Description of problem: When performing a full restart of a Spacewalk Proxy the clients connecting to that proxy fail to restore OSAD connect to the Proxy server once the server is back online. In order to restore OSAD connection one has to remove /etc/sysconfig/rhn/osad-auth.conf and then perform a service osad restart. A normal service osad restart is unable to restart service. Version-Release number of selected component (if applicable): Latest Spacewalk 1.3 packages. How reproducible: Restart Spacewalk Proxy via shutdown -r now. Wait until proxy comes back online. You will see the Spacewalk Client not return to an online status. In Spacewalk OSAD logs you get the following error: "Ignoring Delayed Stanza" Also in the logs it doesn't show that the client ever disconnected. Steps to Reproduce: 1. Restart Spacewalk Proxy via shutdown -r now. 2. Wait for proxy to come back online. 3. Issue will be seen. Actual results: OSAD not reconnecting Expected results: OSAD comes back online after proxy restart.
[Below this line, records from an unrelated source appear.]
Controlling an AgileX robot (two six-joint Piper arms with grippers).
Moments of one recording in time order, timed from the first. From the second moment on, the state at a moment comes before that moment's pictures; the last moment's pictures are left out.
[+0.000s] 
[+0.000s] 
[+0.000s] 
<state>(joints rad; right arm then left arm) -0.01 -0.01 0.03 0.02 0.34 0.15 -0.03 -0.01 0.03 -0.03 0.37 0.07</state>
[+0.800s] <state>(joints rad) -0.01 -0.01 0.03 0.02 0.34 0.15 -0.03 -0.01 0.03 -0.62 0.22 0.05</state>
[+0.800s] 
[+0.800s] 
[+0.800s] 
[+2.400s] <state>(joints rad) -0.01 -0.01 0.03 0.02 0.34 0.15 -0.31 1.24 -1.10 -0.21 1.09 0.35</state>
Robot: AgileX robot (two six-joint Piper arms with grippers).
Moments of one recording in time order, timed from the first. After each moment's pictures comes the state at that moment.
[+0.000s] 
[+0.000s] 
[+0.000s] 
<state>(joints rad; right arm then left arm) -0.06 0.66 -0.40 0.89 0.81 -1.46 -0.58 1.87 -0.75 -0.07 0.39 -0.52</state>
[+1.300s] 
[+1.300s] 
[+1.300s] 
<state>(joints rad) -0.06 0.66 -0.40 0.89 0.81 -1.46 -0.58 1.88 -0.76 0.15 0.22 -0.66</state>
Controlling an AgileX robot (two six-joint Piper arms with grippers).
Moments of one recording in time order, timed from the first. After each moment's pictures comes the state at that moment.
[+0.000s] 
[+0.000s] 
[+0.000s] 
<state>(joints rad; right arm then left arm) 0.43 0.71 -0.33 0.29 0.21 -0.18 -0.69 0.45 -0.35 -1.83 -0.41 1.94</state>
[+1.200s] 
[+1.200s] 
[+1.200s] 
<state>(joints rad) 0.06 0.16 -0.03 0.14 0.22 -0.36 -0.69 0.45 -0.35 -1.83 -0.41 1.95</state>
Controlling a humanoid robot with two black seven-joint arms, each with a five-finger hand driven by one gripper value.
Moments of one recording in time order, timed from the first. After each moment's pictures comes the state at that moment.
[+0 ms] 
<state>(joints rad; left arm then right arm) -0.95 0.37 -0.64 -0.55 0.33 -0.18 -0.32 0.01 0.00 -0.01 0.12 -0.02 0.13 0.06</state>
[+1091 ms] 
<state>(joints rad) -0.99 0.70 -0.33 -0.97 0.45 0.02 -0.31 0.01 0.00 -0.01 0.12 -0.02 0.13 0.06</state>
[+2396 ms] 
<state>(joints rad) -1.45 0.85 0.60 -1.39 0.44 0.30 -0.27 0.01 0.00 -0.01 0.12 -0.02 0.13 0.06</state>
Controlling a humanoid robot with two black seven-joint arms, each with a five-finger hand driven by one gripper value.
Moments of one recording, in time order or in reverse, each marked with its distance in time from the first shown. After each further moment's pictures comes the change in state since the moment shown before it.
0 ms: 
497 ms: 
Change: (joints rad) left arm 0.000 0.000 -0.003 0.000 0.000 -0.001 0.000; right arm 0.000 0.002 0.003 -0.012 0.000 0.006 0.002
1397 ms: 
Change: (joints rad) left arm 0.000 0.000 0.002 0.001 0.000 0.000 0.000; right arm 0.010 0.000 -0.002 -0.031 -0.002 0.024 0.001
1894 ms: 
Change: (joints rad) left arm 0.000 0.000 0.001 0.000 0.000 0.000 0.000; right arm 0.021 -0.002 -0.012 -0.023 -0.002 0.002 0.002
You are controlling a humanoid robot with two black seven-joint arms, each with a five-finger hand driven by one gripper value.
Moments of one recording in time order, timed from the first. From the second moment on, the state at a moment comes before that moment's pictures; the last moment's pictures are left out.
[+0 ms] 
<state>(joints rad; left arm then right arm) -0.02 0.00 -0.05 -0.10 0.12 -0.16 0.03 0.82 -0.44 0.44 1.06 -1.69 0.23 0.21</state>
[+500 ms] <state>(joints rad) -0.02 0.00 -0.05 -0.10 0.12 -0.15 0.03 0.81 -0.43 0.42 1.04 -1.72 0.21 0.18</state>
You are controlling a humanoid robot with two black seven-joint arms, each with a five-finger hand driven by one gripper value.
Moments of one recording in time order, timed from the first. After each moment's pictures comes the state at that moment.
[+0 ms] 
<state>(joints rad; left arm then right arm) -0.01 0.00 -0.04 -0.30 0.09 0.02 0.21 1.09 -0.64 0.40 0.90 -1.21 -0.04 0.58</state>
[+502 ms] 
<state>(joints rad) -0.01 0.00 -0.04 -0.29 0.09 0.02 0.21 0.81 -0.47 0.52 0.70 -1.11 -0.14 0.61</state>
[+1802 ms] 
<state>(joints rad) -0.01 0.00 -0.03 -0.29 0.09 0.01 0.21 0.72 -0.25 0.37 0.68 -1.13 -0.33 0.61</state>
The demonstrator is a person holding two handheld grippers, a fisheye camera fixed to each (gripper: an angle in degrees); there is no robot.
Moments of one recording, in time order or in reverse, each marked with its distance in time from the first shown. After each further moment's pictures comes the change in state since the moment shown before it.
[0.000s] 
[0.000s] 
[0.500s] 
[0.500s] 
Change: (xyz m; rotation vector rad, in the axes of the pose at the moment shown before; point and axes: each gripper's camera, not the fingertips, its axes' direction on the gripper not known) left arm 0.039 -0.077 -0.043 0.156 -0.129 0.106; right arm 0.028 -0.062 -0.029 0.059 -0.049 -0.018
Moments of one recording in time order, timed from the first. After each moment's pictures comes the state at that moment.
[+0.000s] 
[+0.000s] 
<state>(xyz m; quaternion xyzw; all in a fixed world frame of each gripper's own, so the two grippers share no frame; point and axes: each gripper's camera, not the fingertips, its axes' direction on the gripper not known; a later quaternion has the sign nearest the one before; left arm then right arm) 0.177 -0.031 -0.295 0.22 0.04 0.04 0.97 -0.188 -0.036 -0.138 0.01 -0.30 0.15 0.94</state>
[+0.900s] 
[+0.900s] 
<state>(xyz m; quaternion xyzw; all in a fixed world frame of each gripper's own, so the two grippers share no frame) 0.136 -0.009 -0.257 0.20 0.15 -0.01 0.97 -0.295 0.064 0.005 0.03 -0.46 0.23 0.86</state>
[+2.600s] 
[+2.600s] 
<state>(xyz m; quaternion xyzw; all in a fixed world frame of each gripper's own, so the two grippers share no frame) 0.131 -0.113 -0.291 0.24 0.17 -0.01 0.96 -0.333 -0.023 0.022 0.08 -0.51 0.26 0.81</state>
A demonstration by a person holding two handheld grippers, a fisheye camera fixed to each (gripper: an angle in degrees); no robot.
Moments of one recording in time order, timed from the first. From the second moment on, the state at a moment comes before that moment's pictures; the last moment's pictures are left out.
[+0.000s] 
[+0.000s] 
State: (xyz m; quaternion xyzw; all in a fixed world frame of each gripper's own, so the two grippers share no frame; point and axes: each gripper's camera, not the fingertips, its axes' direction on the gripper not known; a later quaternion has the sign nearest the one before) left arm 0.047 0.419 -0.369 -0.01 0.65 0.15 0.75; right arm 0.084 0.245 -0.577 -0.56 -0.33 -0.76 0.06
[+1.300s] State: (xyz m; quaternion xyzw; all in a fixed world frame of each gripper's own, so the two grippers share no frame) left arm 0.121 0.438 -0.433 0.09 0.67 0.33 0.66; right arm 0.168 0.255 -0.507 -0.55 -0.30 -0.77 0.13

Any update as to the status of this bug report?
No update. This bug has very low priority for me. But just guess: Can you try to synchronize time on both Spacewalk server and Spacewalk Proxy and see if this still happens?
All time is being synced with ntp. All time is the same.
No update.
Updated to reflect that this issue is also seen in current 1.4 version.
Aligning under space16.
The patch in https://bugzilla.redhat.com/show_bug.cgi?id=664491#c37 may well fix this issue as well: --- osad.py.rpmorig_osad-5.10.24-1.el6 2011-10-31 19:01:15.362182682 +0100 +++ osad.py 2011-11-07 10:15:26.462966152 +0100 @@ -20,6 +20,7 @@ import string from rhn import rpclib import random +import socket from up2date_client.config import initUp2dateConfig from up2date_client import config @@ -210,6 +211,9 @@ c.client_id = self._client_name c.shared_key = self._shared_key c.time_drift = self._time_drift + c._sock.setsockopt(socket.SOL_SOCKET, socket.SO_KEEPALIVE, 1) + c._sock.setsockopt(socket.SOL_TCP, socket.TCP_KEEPIDLE, 1800) + c._sock.setsockopt(socket.SOL_TCP, socket.TCP_KEEPCNT, 3) # Update the jabber ID systemid = open(self._systemid_file).read() If the server side connection is closed, but the client still has its end open, then when the keepalive timeout is exceeded (about 30 minutes) the kernel terminates the connection, and osad tries reconnecting.
Thank you, mark. Patches from bug 664491 were applied to Spacewalk master (with whitespaces fixed) as 586766a1030c9607ea97b9d9b87196d9e760541f and 0c859a376540c6ea2cbcf87d09164f76c30a475d.
s/mark/Mark/. Sorry about that, it was an unfortunate typo.
Spacewalk 1.6 has been released.